Something coding related, I guess.
Last edit: 13:35:45 2/24/2019
You can accelerate the process of finding if a number exits in an array and where it is with binary search.
Given an array of integers:
| Index | Value |
|---|---|
| 0 | 85 |
| 1 | 99 |
| 2 | 26 |
| 3 | 96 |
| 4 | 96 |
| 5 | 68 |
| 6 | 27 |
| 7 | 31 |
| 8 | 5 |
| 9 | 3 |
If you’re going to write a program that tells the index of a specific number in the array (assuming there’s no number identical), what would you do?
It isn’t hard to think of sequential search (linear search), which is scanning through every element in the array one by one, starting at the 0th element and ending at the last one.
For example:
for (int whichElement = 0; whichElement < totalNumber; whichElement++)
{
if (array[whichElement] == theNumberLookingFor)
{
printf("%d\n", whichElement);
}
}
But you can tell how time consuming it is for it has a time complexity of O(n) on average.
That’s why we need binary search.
In order to do so, you’ll need to sort the array first.

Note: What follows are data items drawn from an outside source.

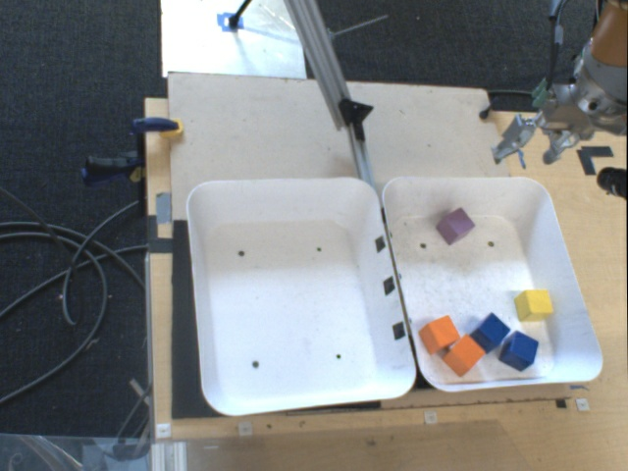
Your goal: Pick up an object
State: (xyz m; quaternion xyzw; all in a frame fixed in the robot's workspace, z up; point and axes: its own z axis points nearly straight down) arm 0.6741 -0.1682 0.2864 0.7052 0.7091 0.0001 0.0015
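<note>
Hand (535, 145) open above right bin's (569, 253) far rim, cubes (480, 340) clustered near corner

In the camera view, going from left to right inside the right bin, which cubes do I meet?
Orange cube → purple cube → second orange cube → blue cube → second blue cube → yellow cube.

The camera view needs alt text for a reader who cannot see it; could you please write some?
Open end effector hovers above the bench past the far edge of the right bin, holding nothing. That bin holds a purple cube, a yellow cube, two orange cubes and two blue cubes; the left bin sits beside it.
</note>
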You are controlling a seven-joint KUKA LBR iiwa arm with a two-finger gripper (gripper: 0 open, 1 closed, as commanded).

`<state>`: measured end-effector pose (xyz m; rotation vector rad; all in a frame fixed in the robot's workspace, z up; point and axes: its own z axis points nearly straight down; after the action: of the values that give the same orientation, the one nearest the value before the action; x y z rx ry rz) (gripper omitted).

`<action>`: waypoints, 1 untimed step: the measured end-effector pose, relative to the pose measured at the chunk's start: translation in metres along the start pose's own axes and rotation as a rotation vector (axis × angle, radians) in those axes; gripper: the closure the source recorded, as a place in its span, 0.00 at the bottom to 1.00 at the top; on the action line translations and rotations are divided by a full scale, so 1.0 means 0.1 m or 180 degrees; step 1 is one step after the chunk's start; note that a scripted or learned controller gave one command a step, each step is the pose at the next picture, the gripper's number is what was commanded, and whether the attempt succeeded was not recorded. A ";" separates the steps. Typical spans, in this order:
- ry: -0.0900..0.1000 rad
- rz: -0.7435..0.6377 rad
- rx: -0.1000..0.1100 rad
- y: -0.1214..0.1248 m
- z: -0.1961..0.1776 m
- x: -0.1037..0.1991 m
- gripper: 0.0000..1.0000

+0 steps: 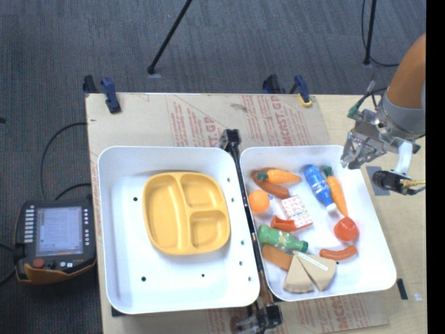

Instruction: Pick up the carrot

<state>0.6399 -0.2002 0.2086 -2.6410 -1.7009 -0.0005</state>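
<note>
Carrot: left of your claw, lying crosswise in the right bin, leafy end left.
Claw: spread, holding nothing.

The place was a robotics lab or test cell rather than a home. A table topped with printed cardboard stood on dark grey carpet, with blue clamps gripping its far edge. A robot teach pendant with a screen lay on the floor off the table's left edge, trailing a black cable. Thin tripod legs stood beyond the far edge. Two white bins sat side by side, holding toy food.
</note>
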 end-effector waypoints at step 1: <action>-0.0002 0.1502 0.0007 0.04 -0.14 0.00 1.00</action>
<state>0.6440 -0.2019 0.2224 -2.9638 -1.0360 0.0024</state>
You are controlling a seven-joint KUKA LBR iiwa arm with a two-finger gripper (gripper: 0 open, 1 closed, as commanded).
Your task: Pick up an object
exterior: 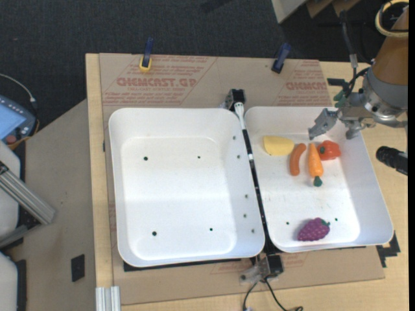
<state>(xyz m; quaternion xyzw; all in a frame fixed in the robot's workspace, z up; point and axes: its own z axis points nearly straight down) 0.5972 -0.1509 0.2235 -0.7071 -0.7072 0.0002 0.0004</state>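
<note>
We've got the gripper [337, 126] hanging over the far edge of the right bin [363, 203], fingers spread wide with nothing between them. So as far as we can tell the pick hasn't happened yet. All the toys lie on the bin floor: a yellow wedge [278, 146], a sausage [297, 159], a carrot [315, 162] and a tomato [329, 149] bunched together just below the gripper, plus grapes [313, 229] well apart near the front edge. The tomato and carrot look closest to the fingers, so we'd guess one of those is the target. What's left is pretty much everything: drop down, close, lift. The left bin [130, 193] isn't involved.
</note>
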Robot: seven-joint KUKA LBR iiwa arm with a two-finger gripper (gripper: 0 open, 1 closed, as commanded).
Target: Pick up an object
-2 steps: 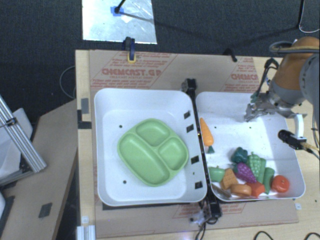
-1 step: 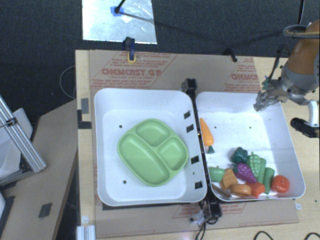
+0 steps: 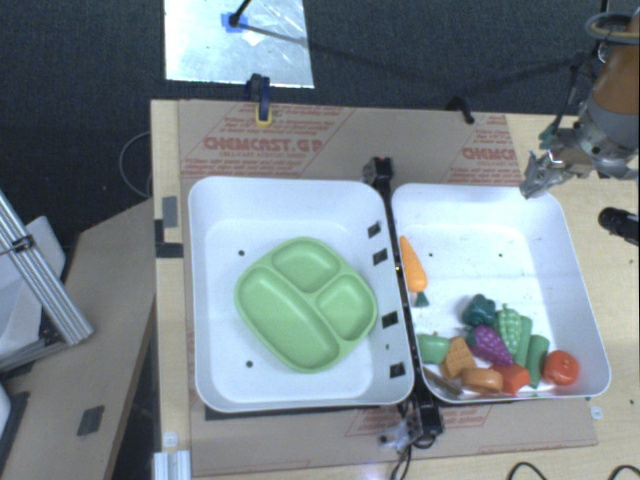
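Below and left of my gripper, toys crowd the bin; I'd target the lone carrot. Finger spacing: cannot tell.

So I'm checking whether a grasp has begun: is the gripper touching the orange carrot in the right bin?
Apart. The camera view shows the gripper at the right bin's far right corner, while the carrot lies by the bin's left wall, bare white floor between them.
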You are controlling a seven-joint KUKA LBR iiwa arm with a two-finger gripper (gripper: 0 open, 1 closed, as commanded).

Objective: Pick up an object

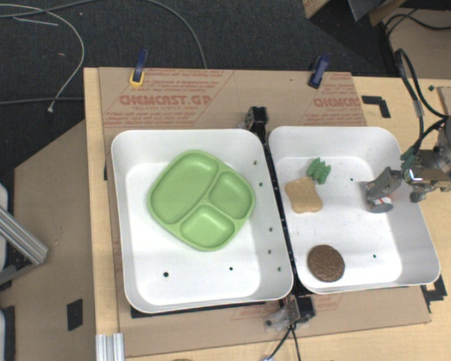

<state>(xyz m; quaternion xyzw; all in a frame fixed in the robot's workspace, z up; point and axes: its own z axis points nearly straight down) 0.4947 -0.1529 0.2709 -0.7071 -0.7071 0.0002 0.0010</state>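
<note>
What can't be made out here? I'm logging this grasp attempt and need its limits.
- Claw, camera view: too small and blurred to tell open or shut, or touching the right bin.
- Arm: cut off by the right edge.
- Green item: too small to identify.

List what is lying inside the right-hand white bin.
The right bin holds a small green toy, a tan cookie-like piece and a brown round disc. The gripper reaches over its right rim; the bin floor directly beneath it is covered from view.
</note>
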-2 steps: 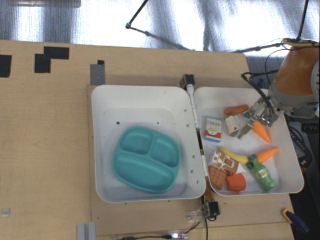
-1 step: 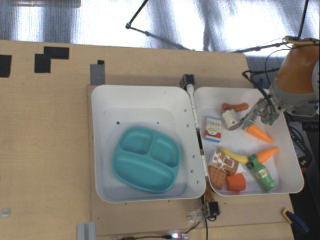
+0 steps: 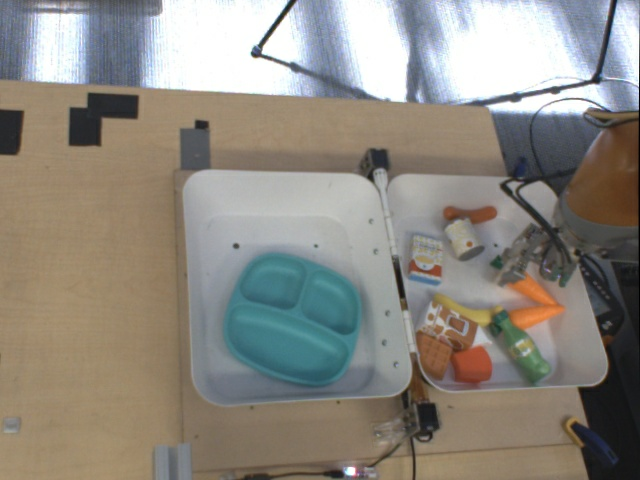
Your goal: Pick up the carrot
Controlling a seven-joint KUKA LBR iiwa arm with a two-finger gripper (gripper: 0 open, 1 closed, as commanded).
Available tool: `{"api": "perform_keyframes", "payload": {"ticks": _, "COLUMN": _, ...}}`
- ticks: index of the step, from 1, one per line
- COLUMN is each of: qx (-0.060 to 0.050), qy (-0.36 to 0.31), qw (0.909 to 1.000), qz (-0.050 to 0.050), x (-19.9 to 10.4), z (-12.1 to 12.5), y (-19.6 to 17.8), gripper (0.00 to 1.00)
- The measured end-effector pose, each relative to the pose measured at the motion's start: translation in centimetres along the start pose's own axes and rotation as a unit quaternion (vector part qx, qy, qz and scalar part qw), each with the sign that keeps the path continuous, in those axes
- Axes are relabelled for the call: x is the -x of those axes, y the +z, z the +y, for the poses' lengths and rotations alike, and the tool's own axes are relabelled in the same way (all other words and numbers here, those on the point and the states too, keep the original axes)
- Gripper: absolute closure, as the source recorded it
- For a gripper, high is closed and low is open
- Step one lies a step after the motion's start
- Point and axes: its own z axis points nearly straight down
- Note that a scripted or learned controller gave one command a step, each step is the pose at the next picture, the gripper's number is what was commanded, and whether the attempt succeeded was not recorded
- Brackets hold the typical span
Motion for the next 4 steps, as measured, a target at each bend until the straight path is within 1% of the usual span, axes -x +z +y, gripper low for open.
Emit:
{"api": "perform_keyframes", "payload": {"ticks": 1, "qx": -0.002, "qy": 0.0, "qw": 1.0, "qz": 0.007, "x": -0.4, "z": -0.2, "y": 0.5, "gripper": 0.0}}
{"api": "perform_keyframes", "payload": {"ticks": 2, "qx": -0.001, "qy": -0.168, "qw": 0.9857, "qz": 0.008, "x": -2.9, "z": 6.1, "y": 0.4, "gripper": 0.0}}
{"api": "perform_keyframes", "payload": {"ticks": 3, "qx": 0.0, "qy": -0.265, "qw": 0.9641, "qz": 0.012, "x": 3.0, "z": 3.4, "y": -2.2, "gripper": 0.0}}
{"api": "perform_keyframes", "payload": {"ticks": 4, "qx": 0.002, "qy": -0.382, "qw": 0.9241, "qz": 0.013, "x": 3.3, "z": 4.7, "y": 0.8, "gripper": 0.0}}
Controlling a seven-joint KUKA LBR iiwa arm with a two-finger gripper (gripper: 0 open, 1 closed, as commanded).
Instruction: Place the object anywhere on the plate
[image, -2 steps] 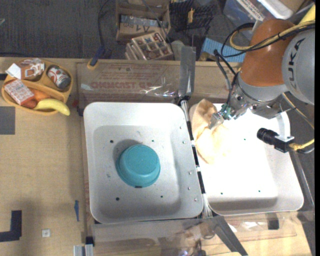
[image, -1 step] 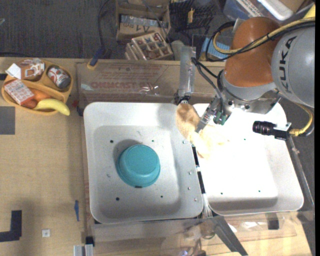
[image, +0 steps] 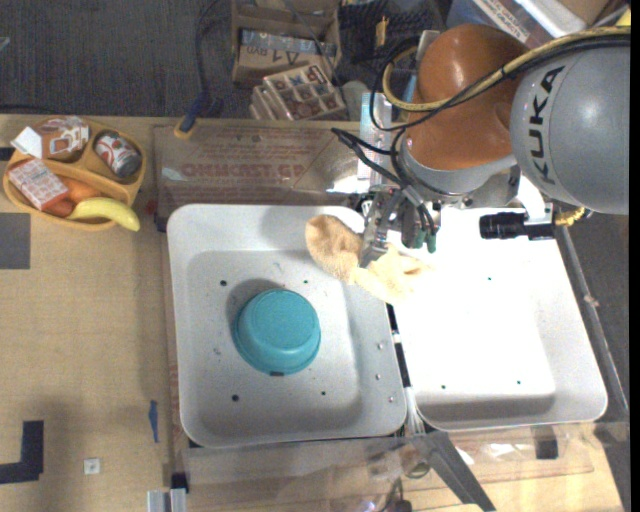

You can do it with quick sort (O(n log n), but you can also choose whatever you like as long as the numbers are in descending order or ascending order.
The beauty of binary search is that it locates and narrows the interval where the number you’re looking for might appear. Call it “cut in half” if you like. If there’s no identical numbers in the array, the length of the interval will be 1 in the end.
Let’s go back to the array.
First, let’s put the numbers in ascending order:
| Index | Value |
|---|---|
| 0 | 3 |
| 1 | 5 |
| 2 | 26 |
| 3 | 27 |
| 4 | 31 |
| 5 | 68 |
| 6 | 85 |
| 7 | 96 |
| 8 | 96 |
| 9 | 99 |
Assume we are looking for the index of 85.
It’s obvious that theIndex ∈ [0, 9].
But theIndex is greater than 4 (from 9/2).
So, we can narrow it down to theIndex ∈ [5, 9].
Is theIndex == 7 (from (5+9)/2)?
No! So it’ll be theIndex ∈ [5, 6].
Is theIndex == 5 (from (5+6)/2)?
No! So it’ll be theIndex ∈ [6, 6].
Therefore, theIndex shall be 6.
Source Code:
int left = 0, right = 9;
while (left < right)
{
if (array[(left + right)/2] == 85)
{
return (left + right)/2;
} else
{
if (array[(left + right)/2] < 85)
{
if ((left + right)/2 + 1 <= 9)
{
left = (left + right)/2 + 1;
}
} else
{
if ((left + right)/2 + 1 >= 0)
{
right = (left + right)/2 - 1;
}
}
}
}
return left;
As for the time complexity of binary search
| Condition | O |
|---|---|
| Worst-case performance | O(log n) |
| Best-case performance | O(1) |
| Average performance | O(log n) |
| Worst-case space complexity | O(1) |
There’s only one question left. What happens if the number you are looking for appears multiple times in the array? I’m sure you can figure that out on your own.